» **Task brief**: Extract the whole listing as it stands. Do not include the pictures.

════

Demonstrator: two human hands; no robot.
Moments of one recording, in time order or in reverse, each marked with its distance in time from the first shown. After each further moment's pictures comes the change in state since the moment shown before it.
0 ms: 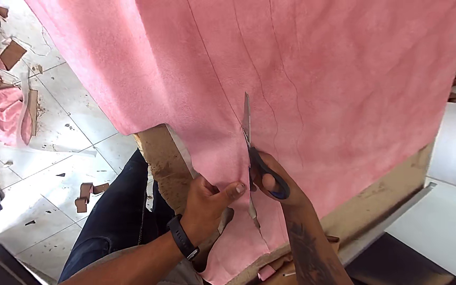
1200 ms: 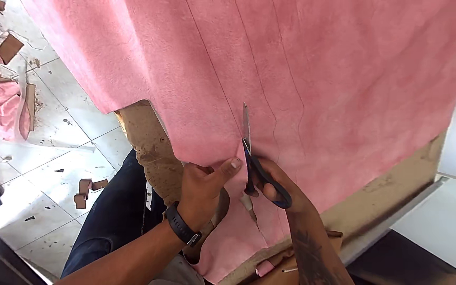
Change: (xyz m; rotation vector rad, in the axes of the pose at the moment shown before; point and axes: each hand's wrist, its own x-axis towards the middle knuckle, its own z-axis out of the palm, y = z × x) left_hand 0.002 -0.012 0.023 -0.050 0.114 0.083; right_hand -0.053 0.025 -0.004 -0.008 -0.050 0.018
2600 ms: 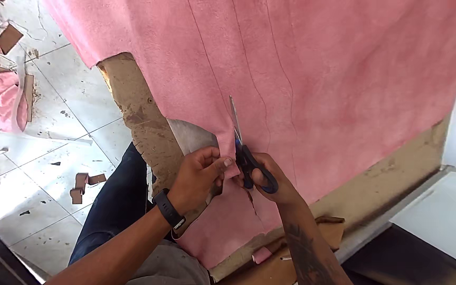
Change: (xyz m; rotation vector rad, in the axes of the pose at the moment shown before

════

» **Solution**:
Demonstrator: two human hands; no robot.
Moments of one recording, in time order or in reverse, each marked with its distance in time from the first shown. After each further moment's pictures comes the change in state since the moment shown before it.
0 ms: 
1200 ms: 
Change: (xyz m; rotation vector rad, in the axes of the pose at the moment shown before; point and axes: each hand's wrist, its own x-axis towards the middle knuckle, its own z-axis out of the palm, y = z × x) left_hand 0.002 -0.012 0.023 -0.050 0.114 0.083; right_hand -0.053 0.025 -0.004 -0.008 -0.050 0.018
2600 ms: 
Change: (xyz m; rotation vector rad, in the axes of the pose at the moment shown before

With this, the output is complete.